▸ **About this exercise**
Could you restate, exactly and with nothing added, the lines from the start of the data through the line that holds "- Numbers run", leaving the pictures out?

▸ **Data block**
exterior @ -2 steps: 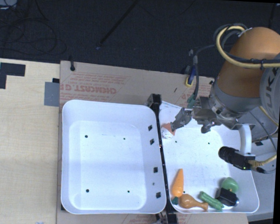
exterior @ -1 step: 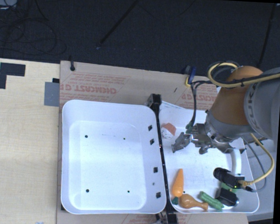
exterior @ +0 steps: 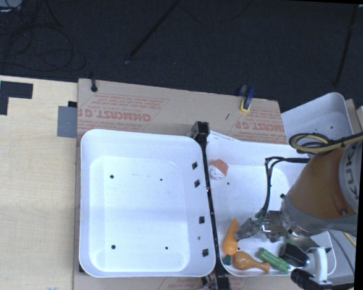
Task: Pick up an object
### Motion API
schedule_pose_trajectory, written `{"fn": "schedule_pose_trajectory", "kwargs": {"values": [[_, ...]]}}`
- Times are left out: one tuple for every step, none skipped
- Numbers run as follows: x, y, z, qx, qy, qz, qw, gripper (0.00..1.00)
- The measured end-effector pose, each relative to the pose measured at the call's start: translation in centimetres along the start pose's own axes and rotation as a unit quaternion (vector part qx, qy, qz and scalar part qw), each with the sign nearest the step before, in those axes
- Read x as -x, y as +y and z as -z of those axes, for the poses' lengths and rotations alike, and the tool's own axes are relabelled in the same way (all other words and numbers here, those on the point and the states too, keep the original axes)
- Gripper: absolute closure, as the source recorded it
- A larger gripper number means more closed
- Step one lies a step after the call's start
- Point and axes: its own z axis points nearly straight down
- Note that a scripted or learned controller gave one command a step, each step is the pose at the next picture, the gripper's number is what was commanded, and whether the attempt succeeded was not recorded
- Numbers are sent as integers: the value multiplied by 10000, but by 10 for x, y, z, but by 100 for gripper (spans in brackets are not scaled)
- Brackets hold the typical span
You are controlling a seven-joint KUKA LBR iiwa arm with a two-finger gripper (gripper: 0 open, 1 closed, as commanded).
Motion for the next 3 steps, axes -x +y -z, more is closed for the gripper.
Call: {"fn": "schedule_pose_trajectory", "kwargs": {"values": [[-2, 5, 13, 44, 1, 12, 10000, 100], [-1, 5, 13, 44, 1, -5, 10000, 0], [-18, 76, -36, 77, -10, 55, 10000, 0]]}}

▸ **Response area**
exterior @ -2 steps: 
exterior @ -1 step: 
exterior @ +0 steps: 
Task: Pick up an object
### Motion API
schedule_pose_trajectory, written `{"fn": "schedule_pose_trajectory", "kwargs": {"values": [[_, ...]]}}`
- Times are left out: one tuple for every step, none skipped
- Numbers run as follows: x, y, z, qx, qy, qz, qw, gripper (0.00..1.00)

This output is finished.